Give the data again in its entirety, exactly as provided.

-- Supplied records follows --

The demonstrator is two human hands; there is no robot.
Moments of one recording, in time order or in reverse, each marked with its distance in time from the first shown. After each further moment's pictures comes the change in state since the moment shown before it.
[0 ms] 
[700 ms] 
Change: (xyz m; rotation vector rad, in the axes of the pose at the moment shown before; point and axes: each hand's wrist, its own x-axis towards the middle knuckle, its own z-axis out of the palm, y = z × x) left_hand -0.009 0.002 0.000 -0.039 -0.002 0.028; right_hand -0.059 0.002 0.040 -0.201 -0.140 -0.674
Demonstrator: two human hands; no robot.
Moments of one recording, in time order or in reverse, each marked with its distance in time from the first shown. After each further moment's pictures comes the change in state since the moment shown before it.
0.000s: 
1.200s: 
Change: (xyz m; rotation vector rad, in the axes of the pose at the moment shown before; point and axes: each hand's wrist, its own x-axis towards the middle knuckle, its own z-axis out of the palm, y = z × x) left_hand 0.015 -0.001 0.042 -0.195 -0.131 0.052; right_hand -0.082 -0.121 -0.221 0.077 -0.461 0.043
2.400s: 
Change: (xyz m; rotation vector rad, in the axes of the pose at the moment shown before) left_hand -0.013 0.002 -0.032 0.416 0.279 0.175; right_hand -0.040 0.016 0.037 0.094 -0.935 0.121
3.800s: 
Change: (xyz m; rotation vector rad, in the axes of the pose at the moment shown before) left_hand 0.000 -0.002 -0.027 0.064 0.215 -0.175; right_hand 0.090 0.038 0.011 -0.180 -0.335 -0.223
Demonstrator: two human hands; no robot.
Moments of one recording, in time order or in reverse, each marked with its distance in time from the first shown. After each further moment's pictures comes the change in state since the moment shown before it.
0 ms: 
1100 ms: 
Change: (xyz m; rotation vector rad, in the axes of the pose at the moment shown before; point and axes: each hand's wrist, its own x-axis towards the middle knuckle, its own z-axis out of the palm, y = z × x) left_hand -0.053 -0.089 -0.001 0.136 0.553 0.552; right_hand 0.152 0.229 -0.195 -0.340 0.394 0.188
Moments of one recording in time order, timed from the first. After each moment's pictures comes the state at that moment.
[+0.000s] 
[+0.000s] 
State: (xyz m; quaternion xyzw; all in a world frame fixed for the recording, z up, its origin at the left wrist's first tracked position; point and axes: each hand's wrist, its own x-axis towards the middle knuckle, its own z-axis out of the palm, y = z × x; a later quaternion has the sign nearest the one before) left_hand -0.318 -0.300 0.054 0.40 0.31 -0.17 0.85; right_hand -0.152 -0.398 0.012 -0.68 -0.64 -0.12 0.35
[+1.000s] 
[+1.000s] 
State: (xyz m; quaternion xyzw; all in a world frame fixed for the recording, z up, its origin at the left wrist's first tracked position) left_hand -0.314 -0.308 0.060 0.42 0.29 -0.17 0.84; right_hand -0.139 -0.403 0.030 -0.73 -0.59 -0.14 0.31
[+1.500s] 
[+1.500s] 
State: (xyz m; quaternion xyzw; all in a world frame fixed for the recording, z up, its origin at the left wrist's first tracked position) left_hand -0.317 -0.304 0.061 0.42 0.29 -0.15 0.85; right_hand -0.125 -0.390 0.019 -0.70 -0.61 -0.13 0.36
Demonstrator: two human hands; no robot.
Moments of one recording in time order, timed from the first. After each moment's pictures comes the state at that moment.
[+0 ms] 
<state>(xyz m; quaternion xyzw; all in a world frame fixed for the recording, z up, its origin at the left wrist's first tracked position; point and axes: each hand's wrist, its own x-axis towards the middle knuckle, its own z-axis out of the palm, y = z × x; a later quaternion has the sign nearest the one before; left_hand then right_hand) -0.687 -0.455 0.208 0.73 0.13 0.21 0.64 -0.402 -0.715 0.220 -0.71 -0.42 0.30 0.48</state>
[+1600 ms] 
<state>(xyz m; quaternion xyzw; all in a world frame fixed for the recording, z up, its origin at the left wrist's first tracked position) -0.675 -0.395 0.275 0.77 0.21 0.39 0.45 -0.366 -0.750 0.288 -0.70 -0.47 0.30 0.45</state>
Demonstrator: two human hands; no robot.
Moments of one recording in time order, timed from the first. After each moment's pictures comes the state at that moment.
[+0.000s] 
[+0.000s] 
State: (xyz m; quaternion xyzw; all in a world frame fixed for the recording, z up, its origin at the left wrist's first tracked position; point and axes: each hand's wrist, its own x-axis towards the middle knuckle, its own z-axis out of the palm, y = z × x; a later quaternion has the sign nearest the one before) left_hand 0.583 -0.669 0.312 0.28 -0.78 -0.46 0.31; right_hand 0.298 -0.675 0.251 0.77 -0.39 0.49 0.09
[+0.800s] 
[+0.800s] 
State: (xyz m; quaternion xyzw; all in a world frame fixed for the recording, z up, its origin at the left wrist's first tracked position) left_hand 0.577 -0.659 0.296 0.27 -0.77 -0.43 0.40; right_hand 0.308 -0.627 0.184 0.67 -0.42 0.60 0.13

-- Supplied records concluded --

Task response:
The demonstrator is two human hands; there is no robot.
Moments of one recording, in time order or in reverse, each marked with its distance in time from the first shown. After each further moment's pictures comes the change in state since the moment shown before it.
[0 ms] 
[700 ms] 
Change: (xyz m; rotation vector rad, in the axes of the pose at the moment shown before; point and axes: each hand's wrist, its own x-axis towards the middle knuckle, its own z-axis out of the palm, y = z × x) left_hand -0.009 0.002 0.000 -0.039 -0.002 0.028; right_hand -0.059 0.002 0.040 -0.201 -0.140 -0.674
Demonstrator: two human hands; no robot.
Moments of one recording, in time order or in reverse, each marked with its distance in time from the first shown. After each further moment's pictures comes the change in state since the moment shown before it.
0.000s: 
1.200s: 
Change: (xyz m; rotation vector rad, in the axes of the pose at the moment shown before; point and axes: each hand's wrist, its own x-axis towards the middle knuckle, its own z-axis out of the palm, y = z × x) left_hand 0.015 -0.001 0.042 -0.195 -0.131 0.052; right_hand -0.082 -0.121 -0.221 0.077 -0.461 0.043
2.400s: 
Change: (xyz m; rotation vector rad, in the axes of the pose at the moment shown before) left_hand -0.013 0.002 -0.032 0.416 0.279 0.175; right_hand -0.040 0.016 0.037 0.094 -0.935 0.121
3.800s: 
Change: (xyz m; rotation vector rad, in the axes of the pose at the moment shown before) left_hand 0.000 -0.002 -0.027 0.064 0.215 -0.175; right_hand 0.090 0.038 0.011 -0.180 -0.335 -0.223
Demonstrator: two human hands; no robot.
Moments of one recording, in time order or in reverse, each marked with its distance in time from the first shown. After each further moment's pictures comes the change in state since the moment shown before it.
0 ms: 
1100 ms: 
Change: (xyz m; rotation vector rad, in the axes of the pose at the moment shown before; point and axes: each hand's wrist, its own x-axis towards the middle knuckle, its own z-axis out of the palm, y = z × x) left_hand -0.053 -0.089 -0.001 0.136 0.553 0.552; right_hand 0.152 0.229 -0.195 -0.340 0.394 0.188
Moments of one recording in time order, timed from the first. After each moment's pictures comes the state at that moment.
[+0.000s] 
[+0.000s] 
State: (xyz m; quaternion xyzw; all in a world frame fixed for the recording, z up, its origin at the left wrist's first tracked position; point and axes: each hand's wrist, its own x-axis towards the middle knuckle, its own z-axis out of the palm, y = z × x; a later quaternion has the sign nearest the one before) left_hand -0.318 -0.300 0.054 0.40 0.31 -0.17 0.85; right_hand -0.152 -0.398 0.012 -0.68 -0.64 -0.12 0.35
[+1.000s] 
[+1.000s] 
State: (xyz m; quaternion xyzw; all in a world frame fixed for the recording, z up, its origin at the left wrist's first tracked position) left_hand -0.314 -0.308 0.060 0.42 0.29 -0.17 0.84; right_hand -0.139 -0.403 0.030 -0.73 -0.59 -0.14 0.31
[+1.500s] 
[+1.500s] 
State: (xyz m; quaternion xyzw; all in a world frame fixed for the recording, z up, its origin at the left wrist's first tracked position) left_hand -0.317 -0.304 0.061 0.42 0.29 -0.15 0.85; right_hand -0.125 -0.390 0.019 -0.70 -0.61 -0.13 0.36
Demonstrator: two human hands; no robot.
Moments of one recording in time order, timed from the first. After each moment's pictures comes the state at that moment.
[+0 ms] 
<state>(xyz m; quaternion xyzw; all in a world frame fixed for the recording, z up, its origin at the left wrist's first tracked position; point and axes: each hand's wrist, its own x-axis towards the middle knuckle, its own z-axis out of the palm, y = z × x; a later quaternion has the sign nearest the one before; left_hand then right_hand) -0.687 -0.455 0.208 0.73 0.13 0.21 0.64 -0.402 -0.715 0.220 -0.71 -0.42 0.30 0.48</state>
[+1600 ms] 
<state>(xyz m; quaternion xyzw; all in a world frame fixed for the recording, z up, its origin at the left wrist's first tracked position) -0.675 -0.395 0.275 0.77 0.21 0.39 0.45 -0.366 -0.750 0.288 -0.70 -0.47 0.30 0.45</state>
Demonstrator: two human hands; no robot.
Moments of one recording in time order, timed from the first. After each moment's pictures comes the state at that moment.
[+0.000s] 
[+0.000s] 
State: (xyz m; quaternion xyzw; all in a world frame fixed for the recording, z up, its origin at the left wrist's first tracked position; point and axes: each hand's wrist, its own x-axis towards the middle knuckle, its own z-axis out of the palm, y = z × x; a later quaternion has the sign nearest the one before) left_hand 0.583 -0.669 0.312 0.28 -0.78 -0.46 0.31; right_hand 0.298 -0.675 0.251 0.77 -0.39 0.49 0.09
[+0.800s] 
[+0.800s] 
State: (xyz m; quaternion xyzw; all in a world frame fixed for the recording, z up, its origin at the left wrist's first tracked position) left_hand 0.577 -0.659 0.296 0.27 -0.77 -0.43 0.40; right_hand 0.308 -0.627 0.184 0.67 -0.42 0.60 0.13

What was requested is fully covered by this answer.